Foreign investment in Indian government securities surpasses $9B in 2024
Foreign investment in Indian government securities (G-secs) via the fully accessible route (FAR), has exceeded $9 billion within the first seven months of this year. This sum significantly outpaces the total investment for all of 2023, which saw an inflow of $8.21 billion into these securities. The figure was revealed through an analysis of Clearing Corporation of India Ltd (CCIL) data.
Inclusion in 'JP Morgan' index boosts investment
The surge in investment was triggered by the inclusion of domestic sovereign debt in the JP Morgan index in September 2023. This move led to a $13.26 billion influx into government securities via FAR. The global sentiment this year, with an anticipated US rate cut cycle starting next month and US 10-year bond yields falling below 4%, has made emerging market debts more attractive to foreign investors.
RBI's new policy on government securities
The Reserve Bank of India (RBI) recently announced a policy change, stating that it will exclude all new government securities of 14-year and 30-year tenors from the FAR suite of bonds, which does not impose any restrictions on foreign investment. This decision is expected to lower the average maturity of local bonds in the index. Currently, Indian bonds in the JP Morgan index have an average maturity of 10.4 years, marking it as the highest among emerging markets.

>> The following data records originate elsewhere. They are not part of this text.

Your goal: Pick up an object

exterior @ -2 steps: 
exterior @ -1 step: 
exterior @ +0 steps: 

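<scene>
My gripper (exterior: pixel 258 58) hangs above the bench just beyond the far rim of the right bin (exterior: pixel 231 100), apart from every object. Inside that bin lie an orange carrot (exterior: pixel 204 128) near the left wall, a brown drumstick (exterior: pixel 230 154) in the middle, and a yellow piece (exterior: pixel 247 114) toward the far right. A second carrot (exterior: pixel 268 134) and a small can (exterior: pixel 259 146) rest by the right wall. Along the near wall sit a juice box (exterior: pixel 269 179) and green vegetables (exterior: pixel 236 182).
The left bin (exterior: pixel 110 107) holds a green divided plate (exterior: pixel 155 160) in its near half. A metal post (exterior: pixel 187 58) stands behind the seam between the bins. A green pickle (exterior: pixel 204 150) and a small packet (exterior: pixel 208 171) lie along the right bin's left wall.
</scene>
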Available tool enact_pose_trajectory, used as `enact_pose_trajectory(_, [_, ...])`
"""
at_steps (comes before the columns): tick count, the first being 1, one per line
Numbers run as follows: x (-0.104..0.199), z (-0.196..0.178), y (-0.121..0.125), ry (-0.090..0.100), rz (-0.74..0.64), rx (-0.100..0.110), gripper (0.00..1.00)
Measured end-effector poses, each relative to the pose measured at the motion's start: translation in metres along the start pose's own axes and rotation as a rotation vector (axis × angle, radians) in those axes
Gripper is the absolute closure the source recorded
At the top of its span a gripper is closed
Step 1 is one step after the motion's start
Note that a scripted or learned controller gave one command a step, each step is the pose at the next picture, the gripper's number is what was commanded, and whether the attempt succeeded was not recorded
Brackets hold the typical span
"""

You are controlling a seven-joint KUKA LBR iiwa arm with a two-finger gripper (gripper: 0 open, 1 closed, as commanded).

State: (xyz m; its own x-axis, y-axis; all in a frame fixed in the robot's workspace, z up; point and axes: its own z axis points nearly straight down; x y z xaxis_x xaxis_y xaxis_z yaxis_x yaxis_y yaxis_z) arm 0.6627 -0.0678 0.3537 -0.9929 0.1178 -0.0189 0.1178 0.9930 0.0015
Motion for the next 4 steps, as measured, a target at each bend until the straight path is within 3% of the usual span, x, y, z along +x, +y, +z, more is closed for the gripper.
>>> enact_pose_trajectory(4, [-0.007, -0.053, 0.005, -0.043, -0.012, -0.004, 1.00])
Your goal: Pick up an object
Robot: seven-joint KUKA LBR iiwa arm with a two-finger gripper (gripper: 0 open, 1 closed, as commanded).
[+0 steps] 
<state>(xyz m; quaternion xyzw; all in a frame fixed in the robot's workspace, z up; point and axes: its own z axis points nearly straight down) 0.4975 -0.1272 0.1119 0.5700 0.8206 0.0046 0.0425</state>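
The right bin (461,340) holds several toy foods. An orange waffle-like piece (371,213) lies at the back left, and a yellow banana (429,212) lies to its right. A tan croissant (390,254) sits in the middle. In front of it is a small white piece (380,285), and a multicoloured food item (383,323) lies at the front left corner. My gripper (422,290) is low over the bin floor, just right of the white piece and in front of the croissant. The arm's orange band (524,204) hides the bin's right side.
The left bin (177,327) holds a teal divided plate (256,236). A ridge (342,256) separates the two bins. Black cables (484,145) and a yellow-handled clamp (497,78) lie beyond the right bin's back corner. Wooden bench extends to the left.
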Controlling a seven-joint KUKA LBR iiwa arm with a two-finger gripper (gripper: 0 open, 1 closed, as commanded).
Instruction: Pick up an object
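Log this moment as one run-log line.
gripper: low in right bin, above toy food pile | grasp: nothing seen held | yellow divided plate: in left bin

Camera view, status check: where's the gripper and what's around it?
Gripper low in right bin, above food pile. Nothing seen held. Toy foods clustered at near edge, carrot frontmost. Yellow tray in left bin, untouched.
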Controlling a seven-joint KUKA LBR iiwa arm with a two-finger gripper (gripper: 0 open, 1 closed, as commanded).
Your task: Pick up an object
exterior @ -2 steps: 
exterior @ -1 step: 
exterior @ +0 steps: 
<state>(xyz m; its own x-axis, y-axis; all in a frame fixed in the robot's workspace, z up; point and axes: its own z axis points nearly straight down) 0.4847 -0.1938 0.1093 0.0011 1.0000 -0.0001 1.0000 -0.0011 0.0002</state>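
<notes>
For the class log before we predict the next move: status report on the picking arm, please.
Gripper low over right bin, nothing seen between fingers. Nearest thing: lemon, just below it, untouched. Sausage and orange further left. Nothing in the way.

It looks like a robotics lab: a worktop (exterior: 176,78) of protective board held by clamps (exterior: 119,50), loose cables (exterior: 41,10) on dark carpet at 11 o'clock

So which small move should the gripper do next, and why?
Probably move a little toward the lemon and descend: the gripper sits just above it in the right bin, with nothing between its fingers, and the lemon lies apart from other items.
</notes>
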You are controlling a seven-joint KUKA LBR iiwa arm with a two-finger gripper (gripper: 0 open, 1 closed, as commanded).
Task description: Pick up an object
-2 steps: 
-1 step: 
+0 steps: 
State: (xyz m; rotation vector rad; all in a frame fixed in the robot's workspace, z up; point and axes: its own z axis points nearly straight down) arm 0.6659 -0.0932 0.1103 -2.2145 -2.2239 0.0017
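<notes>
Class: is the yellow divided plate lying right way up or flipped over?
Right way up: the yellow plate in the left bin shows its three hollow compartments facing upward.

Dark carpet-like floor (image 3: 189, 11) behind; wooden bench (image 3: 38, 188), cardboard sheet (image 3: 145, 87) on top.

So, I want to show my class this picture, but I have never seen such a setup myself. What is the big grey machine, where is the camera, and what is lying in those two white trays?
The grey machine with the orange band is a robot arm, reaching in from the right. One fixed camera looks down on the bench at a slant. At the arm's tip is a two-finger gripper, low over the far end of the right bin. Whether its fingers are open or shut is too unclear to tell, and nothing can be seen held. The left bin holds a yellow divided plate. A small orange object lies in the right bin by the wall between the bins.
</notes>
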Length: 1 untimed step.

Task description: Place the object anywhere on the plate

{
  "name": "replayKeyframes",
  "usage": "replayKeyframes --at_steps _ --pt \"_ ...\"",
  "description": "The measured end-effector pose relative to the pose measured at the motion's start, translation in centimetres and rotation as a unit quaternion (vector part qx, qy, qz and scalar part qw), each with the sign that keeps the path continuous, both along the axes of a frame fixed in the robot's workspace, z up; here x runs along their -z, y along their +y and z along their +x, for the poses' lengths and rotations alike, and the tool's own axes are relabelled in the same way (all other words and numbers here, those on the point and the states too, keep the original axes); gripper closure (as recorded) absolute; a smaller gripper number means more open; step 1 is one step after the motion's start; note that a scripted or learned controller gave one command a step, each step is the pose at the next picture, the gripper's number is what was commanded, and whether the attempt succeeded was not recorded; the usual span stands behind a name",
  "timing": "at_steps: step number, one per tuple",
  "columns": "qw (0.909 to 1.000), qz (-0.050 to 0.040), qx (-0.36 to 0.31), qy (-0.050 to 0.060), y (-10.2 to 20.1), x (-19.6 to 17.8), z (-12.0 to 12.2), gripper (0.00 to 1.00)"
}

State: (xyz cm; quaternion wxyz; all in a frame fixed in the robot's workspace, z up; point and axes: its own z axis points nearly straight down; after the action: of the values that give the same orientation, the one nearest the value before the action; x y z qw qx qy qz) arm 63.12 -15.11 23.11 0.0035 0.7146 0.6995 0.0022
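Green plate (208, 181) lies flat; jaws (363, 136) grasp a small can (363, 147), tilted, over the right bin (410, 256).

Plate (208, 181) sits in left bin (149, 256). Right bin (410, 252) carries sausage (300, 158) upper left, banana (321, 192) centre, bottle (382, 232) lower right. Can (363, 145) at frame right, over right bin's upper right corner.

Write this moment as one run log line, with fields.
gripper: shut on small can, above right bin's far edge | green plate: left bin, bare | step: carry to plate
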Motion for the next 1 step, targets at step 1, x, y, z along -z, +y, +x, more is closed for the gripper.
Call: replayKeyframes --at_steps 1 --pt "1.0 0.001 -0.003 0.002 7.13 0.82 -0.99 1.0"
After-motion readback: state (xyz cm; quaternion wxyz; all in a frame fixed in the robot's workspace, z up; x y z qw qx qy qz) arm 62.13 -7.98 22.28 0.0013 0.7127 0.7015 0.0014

Market optimism remains high
Despite the RBI's policy change, optimism remains high within the money market regarding India. "The markets are very promising right now with a Fed rate cut expected next month. In a scenario where the market is not as bullish, there can be sell-offs in bonds and selling bonds with longer tenures becomes a challenge for FPIs," said Vikas Jain, Head of Fixed Income - India at Bank of America.